Little shafts of fire seem thrilling through her veins. Love, which
she had thought never to experience, has taken up its dwelling in her
heart, and every nerve thrills with its unspeakable rapture.
 
"And I was so blind, I thought it only friendship!" the fair young
countess murmurs to herself, with a happy smile playing around her
lips. "How happy he will be when I tell him that I love him, and that
I will be his wife! It cannot be wrong for me to marry him. I am sure
he will help me to my vengeance when I tell him of the oath I swore by
my father's death-bed. Dear Philip, how grand and handsome he is! He is
the noblest of men!"
 
Lady Clive, having privately questioned her brother as to Vera's
fainting fit, and received no satisfaction, is at her wits' end! Why
this terrible swoon, when she had deemed Lady Vera well and strong
again?
 
She wonders even more when the young girl appears at breakfast the next
morning. Never had the young countess appeared so enchantingly lovely.
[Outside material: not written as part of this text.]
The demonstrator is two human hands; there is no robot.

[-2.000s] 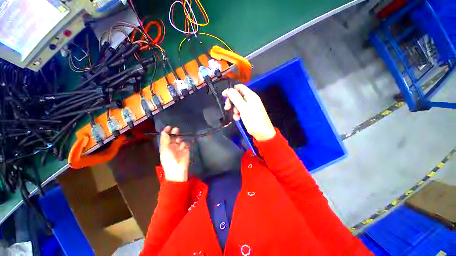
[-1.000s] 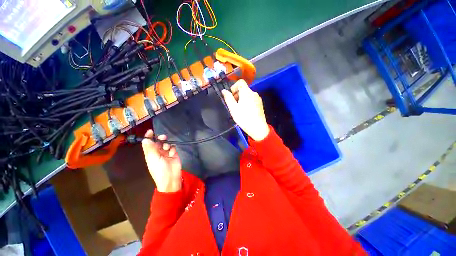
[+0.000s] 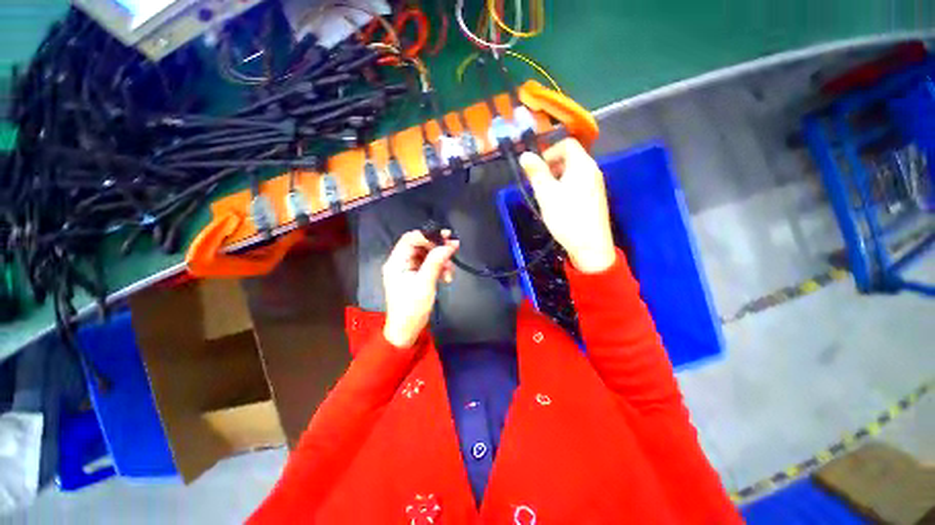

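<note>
A black cable assembly [image 3: 490, 273] hangs in a curve between my hands in front of the orange test fixture [image 3: 410, 164]. My left hand [image 3: 413, 282] holds one end with its connector between the fingertips, below the middle of the fixture. My right hand [image 3: 574, 202] is at the right end of the fixture, its fingers on the cable just below the pale test sockets [image 3: 502, 130]. Black leads run from these sockets down to my right fingers. Whether the connector there is fully seated cannot be told.
A tangled heap of black cables [image 3: 133, 133] lies on the green bench at left. The tester [image 3: 154, 23] is behind, cut off by the top edge. A blue bin [image 3: 666, 256] stands at right, a brown cardboard box [image 3: 195, 379] below the bench at left, a blue rack [image 3: 841, 195] far right.
The view has shifted, so the fixture sits further right. My left hand has moved with its cable end from near the fixture's left part towards the middle. My right hand stays by the right-end sockets.
</note>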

Clothed in a delicate, white morning dress, with purple pansies at her
throat and waist, and all her glorious golden hair floating loosely
about her perfect form, with a blush of happiness on her cheeks, and
the shy light of tenderness in her splendid eyes, it seemed to all as
if her peerless beauty had received a new dower of glory. All wondered,
but none knew that the threatening cloud that had overshadowed her life
so long had rolled away, and that it was the new light of hope that
made her face so radiant.
 
"You look unusually well, my dear. There is no trace of your illness
left this morning," Lady Clive exclaims, with her usual charming good
nature, as Lady Vera glides into her seat.
 
A blush and smile of acknowledgement from the young girl. She glances
shyly under her long lashes at Captain Lockhart, who is her _vis-a-vis_
at table. But the handsome soldier, after one slight glance and a
courtly bow, does not seem to see her. Miss Montgomery, who sits next
him, absorbs his attention this morning. She is a belle and beauty,
and has long angled for Captain Lockhart. Seeing Lady Vera so gay and
smiling, he resolves not to damp her pleasure by a sight of his own
grave, troubled face, so he lends himself assiduously to the coquette's
efforts to amuse him, succeeding so well in his plan that she is
completely blinded, and murmurs to herself with sudden bitterness:
 
"He is flirting with Miss Montgomery to show me how little he cares for
my rejection. Ah, well, if he is satisfied, I am!"
 
So the first seeds of pride are sown in her heart by a coquette's petty
arts.
 
"Alas! how slight a cause may move
Dissension between hearts that love!"
 
"I had meant to win him back to my side," she thinks, with a sudden
sigh. "I would not have told him so in so many words, but I thought to
let him see that I repented after all, and that--I love him! I fear me
I am too late after all. Oh, that he had not spoken yesterday. If only he had waited until to-day!"